Holy mother of God how can it be 2016?! You know what this means… this is the end of the beginning. Or perhaps just a new beginning altogether. My classmates and I, being the class of 2016, will (hopefully) receive our diplomas in a few short months. I am turning 22 in six weeks. I know I say this all the time, and I am somewhat of a broken record when it comes to certain things, but I honestly have no idea where the time went.
As I sit here, still in Florida, it’s easy for me to lose count of the days and just succumb to the every day life of a college student on winter break, free of responsibilities and commitments. I can feel the death stares from the post-grad readers. Don’t hate the playa hate the game.
Now that it is officially 2016, the only thing I can think about is crossing that Scarlet and White stage in May with a diploma from Boston University. I’m terrified, excited, exhilarated and all around amazed at how quickly the last four years flew by.
From an early age I never had to worry about what my next step would be, other than finishing my college applications and hoping I got into my top choice schools (#blessed). Now, I wake up in the morning and wonder if I’ll get a job come May, find a place to live and be happy. Because in the end, isn’t that the main goal? Happiness?

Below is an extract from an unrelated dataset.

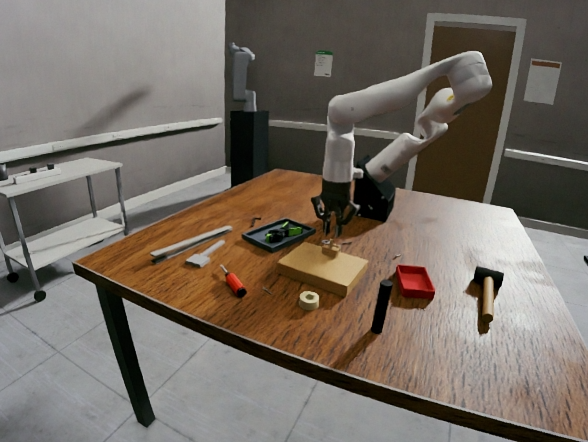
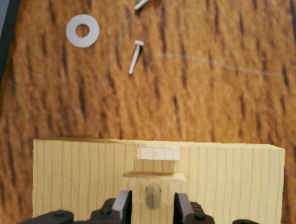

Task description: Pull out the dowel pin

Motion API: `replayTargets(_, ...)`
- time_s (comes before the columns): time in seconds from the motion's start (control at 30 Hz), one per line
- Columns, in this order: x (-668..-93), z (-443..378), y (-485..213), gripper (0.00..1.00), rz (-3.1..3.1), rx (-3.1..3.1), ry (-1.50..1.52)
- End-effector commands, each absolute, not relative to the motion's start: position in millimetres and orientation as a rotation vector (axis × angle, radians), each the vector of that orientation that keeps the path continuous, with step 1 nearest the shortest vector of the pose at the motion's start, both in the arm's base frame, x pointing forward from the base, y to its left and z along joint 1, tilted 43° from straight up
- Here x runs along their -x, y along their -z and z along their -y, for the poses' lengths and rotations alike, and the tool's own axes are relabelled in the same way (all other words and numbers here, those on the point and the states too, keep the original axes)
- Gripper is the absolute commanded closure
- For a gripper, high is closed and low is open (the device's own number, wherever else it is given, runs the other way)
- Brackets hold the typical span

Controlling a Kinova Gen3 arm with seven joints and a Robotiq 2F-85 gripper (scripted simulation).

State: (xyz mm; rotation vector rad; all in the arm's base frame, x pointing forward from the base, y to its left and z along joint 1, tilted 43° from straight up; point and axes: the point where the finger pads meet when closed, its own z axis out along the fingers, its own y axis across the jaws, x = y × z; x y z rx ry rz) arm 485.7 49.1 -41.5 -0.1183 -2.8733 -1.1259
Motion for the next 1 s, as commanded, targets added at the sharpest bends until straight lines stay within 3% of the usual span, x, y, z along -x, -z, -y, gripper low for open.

The prospect of leaving my friends and moving terrifies me. I have to keep reminding myself that I’ve already done that once. I’ve moved 1,100 miles. I left my friends in Florida and went off to add to my list of fellow loons I call my friends, in the hopes of finding new ones in Massachusetts. I’m a big believer in the idea that you have to leave your comfort zone in order to find yourself.
So what makes this next chapter any different than the equally scary ones before? I guess it’s the fact that nothing is certain. Wherever I end up, whomever I end up becoming, I know that the people in my life today played a considerable roll in helping me achieve whatever comes my way.
Enough of the seriousness. I guess 2016 already has my overactive brain on overdrive. I hope you and your loved ones rang in the new year in as much style and silliness as my friends and I did last night.
Stay warm (or cool if you’re in FL) classy and sassy you beautiful people.